BRIEF →
Every record listed below should be copied exactly.

BEGIN

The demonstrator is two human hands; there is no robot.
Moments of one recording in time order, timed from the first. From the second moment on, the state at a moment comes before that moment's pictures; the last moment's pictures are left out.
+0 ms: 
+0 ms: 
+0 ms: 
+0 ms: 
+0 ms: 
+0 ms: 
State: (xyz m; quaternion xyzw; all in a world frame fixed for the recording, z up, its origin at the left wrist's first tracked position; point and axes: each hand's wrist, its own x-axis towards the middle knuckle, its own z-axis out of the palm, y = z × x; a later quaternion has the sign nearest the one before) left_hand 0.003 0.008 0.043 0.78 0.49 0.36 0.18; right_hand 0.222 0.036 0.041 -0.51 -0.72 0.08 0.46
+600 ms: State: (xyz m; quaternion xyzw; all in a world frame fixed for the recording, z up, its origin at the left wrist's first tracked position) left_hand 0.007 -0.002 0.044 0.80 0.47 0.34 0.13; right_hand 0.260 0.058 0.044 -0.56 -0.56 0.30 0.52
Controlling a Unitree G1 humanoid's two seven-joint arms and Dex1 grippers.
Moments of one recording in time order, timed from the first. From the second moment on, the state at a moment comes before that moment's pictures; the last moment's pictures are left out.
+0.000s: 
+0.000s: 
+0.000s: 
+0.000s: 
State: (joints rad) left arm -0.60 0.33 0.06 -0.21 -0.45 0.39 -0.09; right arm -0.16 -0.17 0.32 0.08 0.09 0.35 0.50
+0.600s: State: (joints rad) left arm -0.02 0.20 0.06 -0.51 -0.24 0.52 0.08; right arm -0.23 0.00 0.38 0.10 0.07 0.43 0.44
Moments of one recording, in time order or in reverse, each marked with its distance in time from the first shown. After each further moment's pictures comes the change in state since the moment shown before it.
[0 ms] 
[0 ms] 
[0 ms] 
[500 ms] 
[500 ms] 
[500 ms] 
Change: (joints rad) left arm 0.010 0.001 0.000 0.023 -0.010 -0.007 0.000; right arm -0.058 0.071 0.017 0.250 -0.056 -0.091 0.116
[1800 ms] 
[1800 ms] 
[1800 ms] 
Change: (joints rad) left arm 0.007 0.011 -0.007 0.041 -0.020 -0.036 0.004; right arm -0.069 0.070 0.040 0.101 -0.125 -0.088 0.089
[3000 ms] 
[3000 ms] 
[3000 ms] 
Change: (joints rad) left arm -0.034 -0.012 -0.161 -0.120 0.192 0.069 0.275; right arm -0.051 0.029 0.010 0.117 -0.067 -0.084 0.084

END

RESPONSE FOR THIS EXERCISE →
The demonstrator is two human hands; there is no robot.
Moments of one recording in time order, timed from the first. From the second moment on, the state at a moment comes before that moment's pictures; the last moment's pictures are left out.
+0 ms: 
+0 ms: 
+0 ms: 
+0 ms: 
+0 ms: 
+0 ms: 
State: (xyz m; quaternion xyzw; all in a world frame fixed for the recording, z up, its origin at the left wrist's first tracked position; point and axes: each hand's wrist, its own x-axis towards the middle knuckle, its own z-axis out of the palm, y = z × x; a later quaternion has the sign nearest the one before) left_hand 0.003 0.008 0.043 0.78 0.49 0.36 0.18; right_hand 0.222 0.036 0.041 -0.51 -0.72 0.08 0.46
+600 ms: State: (xyz m; quaternion xyzw; all in a world frame fixed for the recording, z up, its origin at the left wrist's first tracked position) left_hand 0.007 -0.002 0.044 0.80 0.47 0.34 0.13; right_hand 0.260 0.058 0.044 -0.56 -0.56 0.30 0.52
Controlling a Unitree G1 humanoid's two seven-joint arms and Dex1 grippers.
Moments of one recording in time order, timed from the first. From the second moment on, the state at a moment comes before that moment's pictures; the last moment's pictures are left out.
+0.000s: 
+0.000s: 
+0.000s: 
+0.000s: 
State: (joints rad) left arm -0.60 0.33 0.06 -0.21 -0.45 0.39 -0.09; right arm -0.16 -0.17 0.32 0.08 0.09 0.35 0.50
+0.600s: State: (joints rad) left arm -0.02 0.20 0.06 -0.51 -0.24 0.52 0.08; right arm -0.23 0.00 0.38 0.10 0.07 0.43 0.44
Moments of one recording, in time order or in reverse, each marked with its distance in time from the first shown. After each further moment's pictures comes the change in state since the moment shown before it.
[0 ms] 
[0 ms] 
[0 ms] 
[500 ms] 
[500 ms] 
[500 ms] 
Change: (joints rad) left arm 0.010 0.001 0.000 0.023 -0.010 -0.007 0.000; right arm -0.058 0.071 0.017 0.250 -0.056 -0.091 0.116
[1800 ms] 
[1800 ms] 
[1800 ms] 
Change: (joints rad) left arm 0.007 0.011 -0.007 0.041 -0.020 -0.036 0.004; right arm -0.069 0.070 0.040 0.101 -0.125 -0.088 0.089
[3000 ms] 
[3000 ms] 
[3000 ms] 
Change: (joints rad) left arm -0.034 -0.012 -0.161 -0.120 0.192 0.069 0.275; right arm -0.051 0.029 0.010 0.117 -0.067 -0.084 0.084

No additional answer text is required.